# Aim of the task
In the records below, find the line that contains "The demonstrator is", then write out that line and each one after it exactly, up to and including the last.
════════════════════
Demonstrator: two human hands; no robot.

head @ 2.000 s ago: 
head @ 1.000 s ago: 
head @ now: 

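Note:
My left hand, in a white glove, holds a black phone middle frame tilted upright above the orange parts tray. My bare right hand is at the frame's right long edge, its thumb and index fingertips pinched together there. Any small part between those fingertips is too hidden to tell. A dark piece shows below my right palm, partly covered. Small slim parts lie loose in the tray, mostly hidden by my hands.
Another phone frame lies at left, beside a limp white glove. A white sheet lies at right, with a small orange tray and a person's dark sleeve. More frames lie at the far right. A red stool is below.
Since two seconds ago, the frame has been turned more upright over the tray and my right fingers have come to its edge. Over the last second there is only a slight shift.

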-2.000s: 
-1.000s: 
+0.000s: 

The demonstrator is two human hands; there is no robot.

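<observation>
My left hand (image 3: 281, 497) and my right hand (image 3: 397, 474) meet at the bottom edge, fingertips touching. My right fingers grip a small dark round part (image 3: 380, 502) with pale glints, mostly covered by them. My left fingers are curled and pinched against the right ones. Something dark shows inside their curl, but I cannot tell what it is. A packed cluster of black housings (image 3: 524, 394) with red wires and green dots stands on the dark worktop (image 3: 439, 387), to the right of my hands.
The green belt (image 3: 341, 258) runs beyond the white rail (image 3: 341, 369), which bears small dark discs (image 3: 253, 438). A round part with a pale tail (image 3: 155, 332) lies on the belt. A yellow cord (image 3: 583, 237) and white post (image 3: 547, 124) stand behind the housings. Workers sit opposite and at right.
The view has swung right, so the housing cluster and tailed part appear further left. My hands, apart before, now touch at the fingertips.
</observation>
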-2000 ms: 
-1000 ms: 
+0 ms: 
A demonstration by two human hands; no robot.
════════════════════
# The completed task
The demonstrator is two human hands; there is no robot.

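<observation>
My left hand (image 3: 281, 497) and my right hand (image 3: 397, 474) meet at the bottom edge, fingertips touching. My right fingers grip a small dark round part (image 3: 380, 502) with pale glints, mostly covered by them. My left fingers are curled and pinched against the right ones. Something dark shows inside their curl, but I cannot tell what it is. A packed cluster of black housings (image 3: 524, 394) with red wires and green dots stands on the dark worktop (image 3: 439, 387), to the right of my hands.
The green belt (image 3: 341, 258) runs beyond the white rail (image 3: 341, 369), which bears small dark discs (image 3: 253, 438). A round part with a pale tail (image 3: 155, 332) lies on the belt. A yellow cord (image 3: 583, 237) and white post (image 3: 547, 124) stand behind the housings. Workers sit opposite and at right.
The view has swung right, so the housing cluster and tailed part appear further left. My hands, apart before, now touch at the fingertips.
</observation>
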-2000 ms: 
-1000 ms: 
+0 ms: 
A demonstration by two human hands; no robot.

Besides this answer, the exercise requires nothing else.